Kremlin sözcülerinden biri tarafından yapılan açıklamada, ‘İlkelerimizi mevcut duruma göre ayarlamak gerekliydi” ifadeleri kullanıldı. Sözcü güncellemeyi, uluslararası düzeyde incelenmesi gereken ‘çok önemli bir belge’ olarak tanımladı.

Biden'ın ATACMS kullanımına yetki verme kararının yeni Başkan Trump yönetimini etkileyecek olması dikkate değer. Şarku’l Avsat’ın Majalla'dan aktardığı analize göre seçilmiş Başkan Trump, göreve geldikten sonra başlıca önceliğinin ‘Ukrayna'daki savaşı tırmandırmak değil, sona erdirmek olacağını’ belirtmesi önemli.

Ukrayna meselesi, Trump ve Biden'ın bir sonraki yönetimin geçiş planlarını görüşmek üzere geçtiğimiz hafta Beyaz Saray'da bir araya geldiklerinde görüşülen başlıca konulardan biriydi. ABD basınında yer alan haberlere göre yakında Beyaz Saray’dan ayrılacak olan Başkan Biden, Ukrayna'yı desteklemenin ABD'nin çıkarına olduğunu açıkça ifade etti.

Biden, Trump’a Vladimir Putin ve yeniden canlanan Rusya'nın savaş alanında başarı elde etmesine izin vermenin, Washington'ı Avrupa'da daha geniş çaplı bir kara savaşına sürükleyebileceğini söyledi.

Trump, seçim kampanyası sırasında bu argümanları reddetmiş olsa da göreve geldikten sonra diğer seçenekleri değerlendirmeye istekli olduğuna dair birtakım göstergeler var.
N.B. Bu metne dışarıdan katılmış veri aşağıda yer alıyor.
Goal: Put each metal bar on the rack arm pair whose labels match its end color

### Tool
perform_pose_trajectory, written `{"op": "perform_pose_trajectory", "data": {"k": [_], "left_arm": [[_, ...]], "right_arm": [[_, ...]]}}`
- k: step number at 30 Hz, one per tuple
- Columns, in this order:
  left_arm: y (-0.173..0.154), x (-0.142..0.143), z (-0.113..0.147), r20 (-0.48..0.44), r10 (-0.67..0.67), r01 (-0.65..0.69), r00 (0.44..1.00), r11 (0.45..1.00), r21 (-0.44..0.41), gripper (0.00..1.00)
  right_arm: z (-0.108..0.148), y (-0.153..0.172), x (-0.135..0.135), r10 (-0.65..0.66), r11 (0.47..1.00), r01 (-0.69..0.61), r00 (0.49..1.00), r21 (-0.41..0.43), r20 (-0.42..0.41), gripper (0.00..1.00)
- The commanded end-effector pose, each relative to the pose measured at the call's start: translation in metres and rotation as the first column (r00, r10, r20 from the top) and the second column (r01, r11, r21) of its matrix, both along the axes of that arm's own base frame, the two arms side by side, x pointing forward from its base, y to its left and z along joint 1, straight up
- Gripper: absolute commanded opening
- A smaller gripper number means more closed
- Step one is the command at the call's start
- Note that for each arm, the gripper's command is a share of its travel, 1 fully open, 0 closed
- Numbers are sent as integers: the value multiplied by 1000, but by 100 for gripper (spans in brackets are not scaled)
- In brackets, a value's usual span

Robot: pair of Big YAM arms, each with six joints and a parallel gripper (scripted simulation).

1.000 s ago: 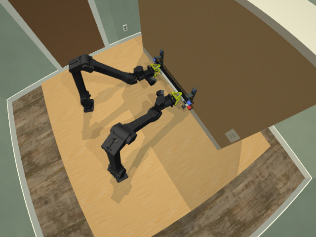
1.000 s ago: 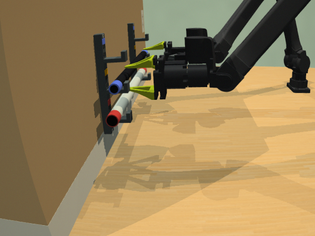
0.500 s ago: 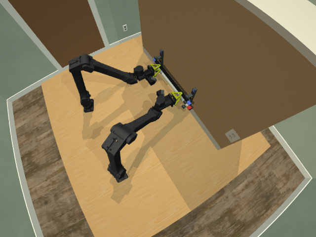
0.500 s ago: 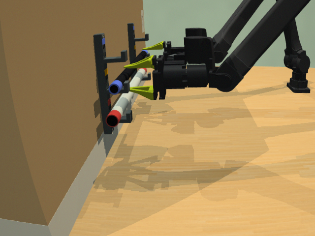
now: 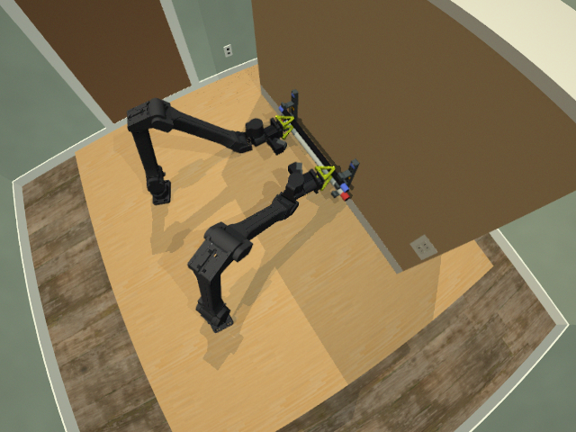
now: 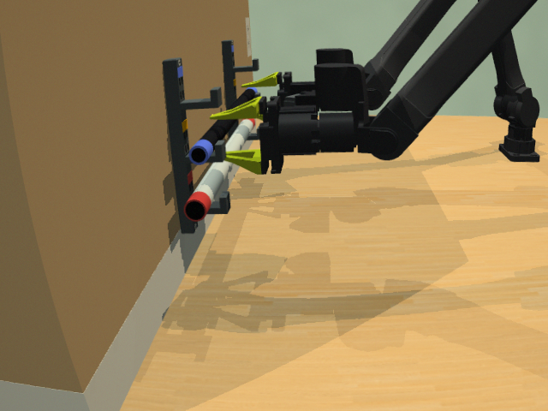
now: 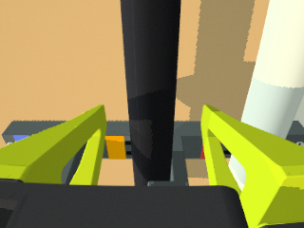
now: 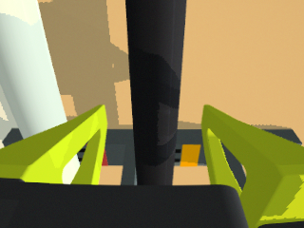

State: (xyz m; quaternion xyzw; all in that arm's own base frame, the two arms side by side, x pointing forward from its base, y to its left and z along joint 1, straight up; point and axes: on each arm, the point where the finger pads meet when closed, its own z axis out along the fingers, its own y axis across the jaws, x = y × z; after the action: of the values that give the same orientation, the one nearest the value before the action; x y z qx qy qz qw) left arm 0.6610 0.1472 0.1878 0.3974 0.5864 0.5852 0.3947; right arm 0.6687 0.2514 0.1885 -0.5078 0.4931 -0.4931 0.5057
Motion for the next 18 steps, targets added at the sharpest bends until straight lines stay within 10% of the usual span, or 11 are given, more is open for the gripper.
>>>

Ancak öyle ya da böyle tüm göstergeler, Ukrayna'daki çatışmanın, sadece Kiev ve Moskova için değil, tüm dünya için yansımaları olabilecek yeni ve daha kanlı bir aşamaya girmek üzere olduğunu gösteriyor.

*Bu analiz Şarku'l Avsat tarafından Londra merkezli Al Majalla dergisinden çevrilmiştir.